Additionally, the bill scaled back a rule that required every school district to offer students at least three virtual education options. Districts now must provide one online choice, which in many cases is likely to be the state-run Florida Virtual School.
In one piece that directly affects Hendry, the new law stipulates that a school district can’t enroll more virtual students from outside the county than its total pool of local students. That would give the Digital Academy of Florida room to add fewer than 1,000 students, a ceiling that came as a shock to school leaders.
“We want to be here to serve every family,” Clark Berry, head of school at Digital Academy of Florida said in an interview. “With this cap, we have the potential of having to turn folks away.”
One school choice advocacy group, the National Coalition of Public School Options, was taken aback by the Legislature’s decision to cap virtual education options this year. The change is “almost unbelievable,” according to the group, given that state lawmakers pumped millions of dollars into expanding private school voucher programs in the same budget.
“The fact these massive steps backwards on educational choice and empowerment for so many Florida families occurred in the same session where other big steps forward were adopted for other families not only defies any explanation, but is in dire need of correction,” the group wrote in a statement calling for the policies to be reversed.
Lawmakers say online education policies will continue to be explored in Florida next session.

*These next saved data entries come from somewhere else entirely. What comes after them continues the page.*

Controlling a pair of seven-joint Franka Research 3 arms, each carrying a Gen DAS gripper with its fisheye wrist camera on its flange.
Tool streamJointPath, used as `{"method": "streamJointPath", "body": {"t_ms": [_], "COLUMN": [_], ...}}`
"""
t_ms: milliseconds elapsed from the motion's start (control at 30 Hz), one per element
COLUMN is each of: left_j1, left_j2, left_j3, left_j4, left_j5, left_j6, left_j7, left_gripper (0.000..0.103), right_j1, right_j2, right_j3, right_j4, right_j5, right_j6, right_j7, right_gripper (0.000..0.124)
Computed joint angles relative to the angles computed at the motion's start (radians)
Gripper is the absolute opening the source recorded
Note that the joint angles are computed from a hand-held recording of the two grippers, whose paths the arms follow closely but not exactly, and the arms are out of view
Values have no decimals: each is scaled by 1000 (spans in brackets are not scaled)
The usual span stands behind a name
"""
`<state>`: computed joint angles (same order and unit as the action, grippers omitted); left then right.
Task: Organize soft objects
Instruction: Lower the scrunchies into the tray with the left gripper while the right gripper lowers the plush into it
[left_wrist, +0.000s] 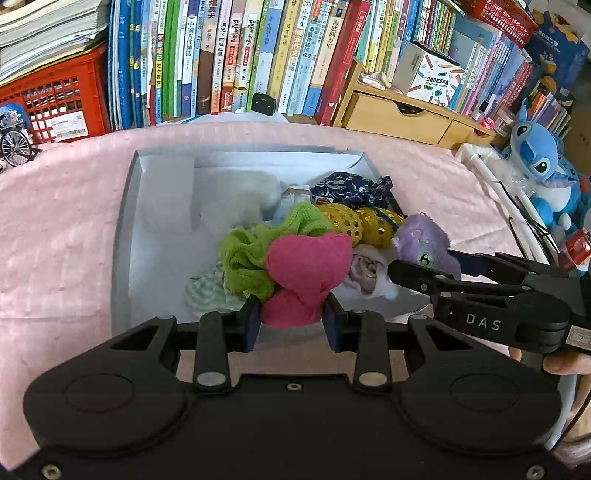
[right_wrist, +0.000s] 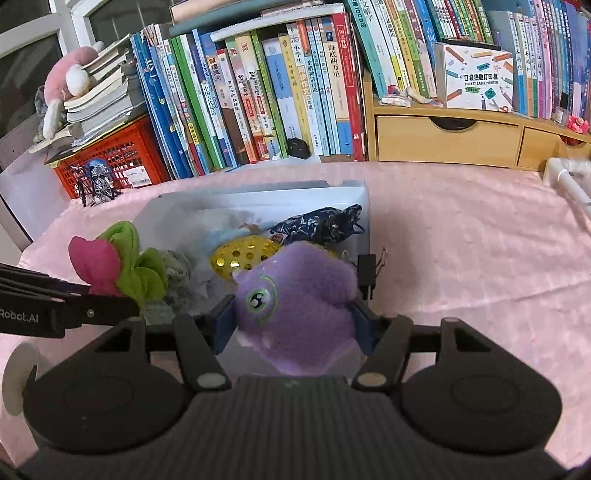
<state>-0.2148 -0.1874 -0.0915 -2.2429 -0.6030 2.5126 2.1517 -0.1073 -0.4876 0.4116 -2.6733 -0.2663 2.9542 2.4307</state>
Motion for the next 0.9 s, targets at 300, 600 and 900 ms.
{"method": "streamJointPath", "body": {"t_ms": [300, 600, 900], "left_j1": [5, 6, 1], "left_j2": [20, 59, 92], "left_j3": [-3, -43, -65], "left_j4": [43, 61, 66], "left_j5": [-27, 46, 103], "left_j6": [-106, -58, -27], "left_j7": [49, -21, -81], "left_gripper": [33, 33, 35], "right_j1": [47, 91, 132], "right_j2": [10, 57, 94], "right_j3": [-48, -110, -150], "right_j4": [16, 7, 14], "right_j5": [-3, 67, 150], "right_j6": [-62, 2, 26], "right_j7": [-36, -85, -164], "right_gripper": [67, 66, 67]}}
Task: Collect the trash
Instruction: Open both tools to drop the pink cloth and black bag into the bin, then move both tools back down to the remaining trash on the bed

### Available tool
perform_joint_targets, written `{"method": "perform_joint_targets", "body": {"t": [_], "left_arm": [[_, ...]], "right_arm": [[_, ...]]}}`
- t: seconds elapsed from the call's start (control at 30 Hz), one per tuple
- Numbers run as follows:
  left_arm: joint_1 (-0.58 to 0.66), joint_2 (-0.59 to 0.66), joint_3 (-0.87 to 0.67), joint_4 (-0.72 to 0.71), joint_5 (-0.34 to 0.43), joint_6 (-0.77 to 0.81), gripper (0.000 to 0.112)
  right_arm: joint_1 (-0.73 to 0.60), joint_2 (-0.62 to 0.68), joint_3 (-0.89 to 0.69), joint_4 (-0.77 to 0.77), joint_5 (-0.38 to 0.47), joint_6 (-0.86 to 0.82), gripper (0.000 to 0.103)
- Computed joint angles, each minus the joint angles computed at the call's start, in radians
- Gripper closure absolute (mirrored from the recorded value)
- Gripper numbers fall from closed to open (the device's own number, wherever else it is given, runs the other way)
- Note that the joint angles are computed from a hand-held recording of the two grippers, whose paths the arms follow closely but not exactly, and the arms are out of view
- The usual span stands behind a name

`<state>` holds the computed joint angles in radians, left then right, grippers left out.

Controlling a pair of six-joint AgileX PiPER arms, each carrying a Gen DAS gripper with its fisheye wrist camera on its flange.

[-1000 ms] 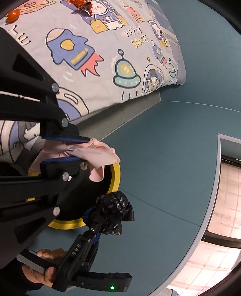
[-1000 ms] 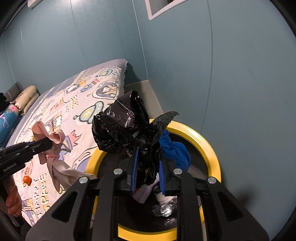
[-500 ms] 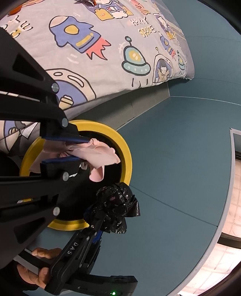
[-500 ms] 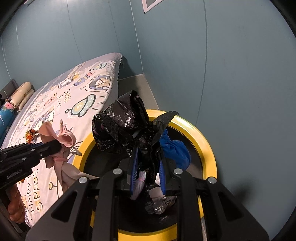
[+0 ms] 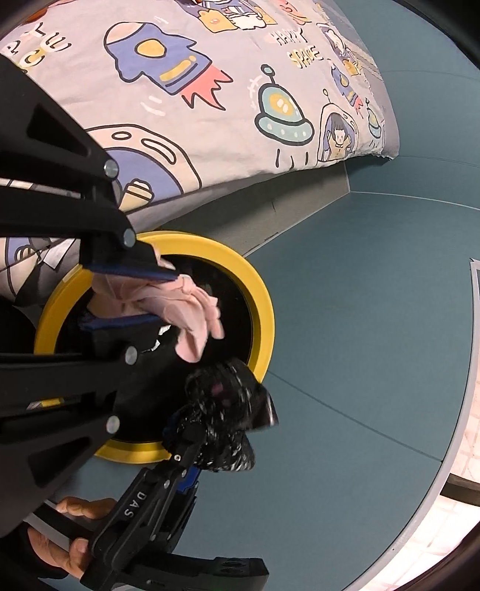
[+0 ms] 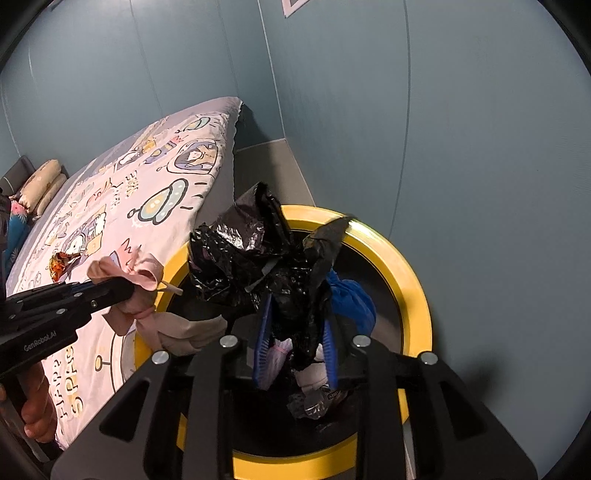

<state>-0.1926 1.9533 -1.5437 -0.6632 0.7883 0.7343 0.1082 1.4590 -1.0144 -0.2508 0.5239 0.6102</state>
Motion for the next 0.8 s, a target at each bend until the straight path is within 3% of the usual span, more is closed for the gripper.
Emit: {"method": "perform_joint_targets", "body": {"t": [0.2,0.8], "left_arm": [[0.017,-0.028,0.026,-0.042,-0.014,0.035,0.072],[0.15,-0.076,0.043,-0.07,0.006,0.067,0.057]], "right_arm": [[-0.001,-0.013,0.013,-0.011,-0.003,0.023,0.069],[0.063,-0.052,-0.024,-0.056,0.05,0.072,0.06]]}}
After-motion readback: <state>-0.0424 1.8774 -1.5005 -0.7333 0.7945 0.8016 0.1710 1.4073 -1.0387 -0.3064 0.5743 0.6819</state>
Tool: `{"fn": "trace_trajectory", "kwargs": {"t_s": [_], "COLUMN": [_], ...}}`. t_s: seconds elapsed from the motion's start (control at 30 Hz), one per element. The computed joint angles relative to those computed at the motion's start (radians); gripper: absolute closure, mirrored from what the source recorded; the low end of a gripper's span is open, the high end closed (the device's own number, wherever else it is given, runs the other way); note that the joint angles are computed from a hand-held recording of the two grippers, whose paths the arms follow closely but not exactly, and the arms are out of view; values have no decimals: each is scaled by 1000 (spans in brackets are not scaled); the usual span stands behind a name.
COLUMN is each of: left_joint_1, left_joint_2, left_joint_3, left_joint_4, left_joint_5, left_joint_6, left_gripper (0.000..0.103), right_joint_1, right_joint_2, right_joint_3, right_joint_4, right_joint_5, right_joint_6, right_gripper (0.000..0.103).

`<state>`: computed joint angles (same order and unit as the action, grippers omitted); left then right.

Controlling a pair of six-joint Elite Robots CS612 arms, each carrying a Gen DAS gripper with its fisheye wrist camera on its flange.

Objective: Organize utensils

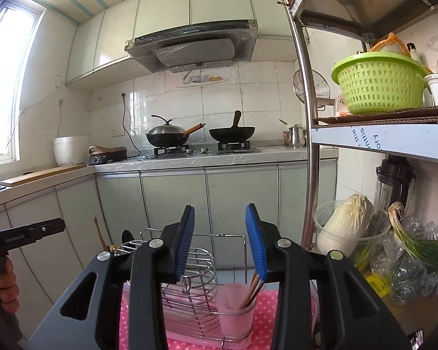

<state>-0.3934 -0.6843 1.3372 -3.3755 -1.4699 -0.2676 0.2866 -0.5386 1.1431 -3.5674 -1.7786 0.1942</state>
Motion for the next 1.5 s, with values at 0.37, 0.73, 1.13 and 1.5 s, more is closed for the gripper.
{"fn": "trace_trajectory", "kwargs": {"t_s": [0.37,0.73,1.13,1.5], "left_joint_1": [-30,-59,-72,-82], "left_joint_2": [-21,-24,-20,-22], "left_joint_3": [107,178,197,205], "left_joint_4": [-66,-96,-38,-48], "left_joint_5": [47,122,102,115], "left_joint_6": [-7,-27,-14,-2], "left_gripper": [68,68,60,60], "right_joint_1": [32,38,51,59], "right_joint_2": [-45,-44,-42,-44], "right_joint_3": [136,185,200,205], "right_joint_4": [21,90,113,123], "right_joint_5": [-7,33,22,17], "right_joint_6": [56,159,153,136], "right_gripper": [57,55,50,49]}}
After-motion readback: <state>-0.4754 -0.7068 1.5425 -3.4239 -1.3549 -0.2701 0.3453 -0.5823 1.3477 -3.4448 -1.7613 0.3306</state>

In the meantime, though, state leaders are pushing for schools to return to “normal” operations in 2021-22, leaving an uncertain future for virtual enrollment.
Next school year can be a “reset” for parents to decide if online education is best for their children, said Sen. Manny Diaz Jr. (R-Hialeah), a school choice advocate in the Legislature.
“We want to continue to provide choice, but we have to make sure and measure that the products out there are providing the best education,” Diaz said.